> _WHAT YOU HAVE TO DO_:
Which lines run from the one containing "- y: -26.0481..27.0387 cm" to the end of the entries below? Reproduce them exactly, both ends included.

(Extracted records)
===============
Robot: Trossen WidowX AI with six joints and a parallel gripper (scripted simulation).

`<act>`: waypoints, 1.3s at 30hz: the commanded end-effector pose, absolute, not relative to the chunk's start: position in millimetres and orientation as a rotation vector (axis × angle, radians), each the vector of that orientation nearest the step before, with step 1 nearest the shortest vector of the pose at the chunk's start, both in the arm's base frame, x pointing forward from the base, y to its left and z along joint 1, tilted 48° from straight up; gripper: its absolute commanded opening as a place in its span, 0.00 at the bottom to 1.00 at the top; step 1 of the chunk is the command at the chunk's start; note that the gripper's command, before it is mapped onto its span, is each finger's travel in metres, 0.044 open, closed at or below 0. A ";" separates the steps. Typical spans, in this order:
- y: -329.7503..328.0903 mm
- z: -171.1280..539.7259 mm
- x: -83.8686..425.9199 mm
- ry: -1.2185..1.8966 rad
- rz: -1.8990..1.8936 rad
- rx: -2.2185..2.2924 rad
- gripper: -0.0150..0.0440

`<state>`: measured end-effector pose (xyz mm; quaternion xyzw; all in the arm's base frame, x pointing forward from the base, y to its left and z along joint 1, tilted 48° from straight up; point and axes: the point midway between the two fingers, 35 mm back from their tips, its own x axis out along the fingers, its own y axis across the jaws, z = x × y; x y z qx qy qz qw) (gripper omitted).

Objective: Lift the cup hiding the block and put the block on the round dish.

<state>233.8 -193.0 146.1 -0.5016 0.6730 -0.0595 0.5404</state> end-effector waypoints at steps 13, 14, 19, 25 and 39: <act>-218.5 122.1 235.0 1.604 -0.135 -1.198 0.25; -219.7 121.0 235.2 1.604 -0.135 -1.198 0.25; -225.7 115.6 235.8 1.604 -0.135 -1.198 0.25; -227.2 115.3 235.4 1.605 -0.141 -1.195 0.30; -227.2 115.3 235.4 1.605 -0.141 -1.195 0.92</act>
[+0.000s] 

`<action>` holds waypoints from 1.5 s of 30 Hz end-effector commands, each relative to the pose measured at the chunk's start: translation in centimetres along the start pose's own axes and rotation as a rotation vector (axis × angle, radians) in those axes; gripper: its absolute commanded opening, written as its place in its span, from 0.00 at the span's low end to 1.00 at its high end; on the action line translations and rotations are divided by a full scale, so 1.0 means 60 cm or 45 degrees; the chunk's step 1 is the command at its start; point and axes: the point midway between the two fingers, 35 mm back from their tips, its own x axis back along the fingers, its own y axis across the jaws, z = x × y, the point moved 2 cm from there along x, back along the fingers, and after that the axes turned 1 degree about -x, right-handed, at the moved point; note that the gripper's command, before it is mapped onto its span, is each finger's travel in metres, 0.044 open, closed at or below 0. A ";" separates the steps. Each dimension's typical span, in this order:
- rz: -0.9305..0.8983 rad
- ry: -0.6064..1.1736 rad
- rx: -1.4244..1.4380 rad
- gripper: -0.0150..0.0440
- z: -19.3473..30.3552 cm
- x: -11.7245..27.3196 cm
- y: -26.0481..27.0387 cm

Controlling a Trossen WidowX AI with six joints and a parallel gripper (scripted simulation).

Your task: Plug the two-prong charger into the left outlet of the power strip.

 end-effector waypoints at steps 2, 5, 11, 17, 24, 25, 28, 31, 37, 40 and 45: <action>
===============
> _EXERCISE RESPONSE_:
- y: -26.0481..27.0387 cm

Controlling a Trossen WidowX AI with six joints and a parallel gripper (scripted simulation).

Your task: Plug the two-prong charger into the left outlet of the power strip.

 end-effector waypoints at steps 2, 5, 11, 17, 24, 25, 28, 31, 37, 40 and 45: <action>

That concludes the answer.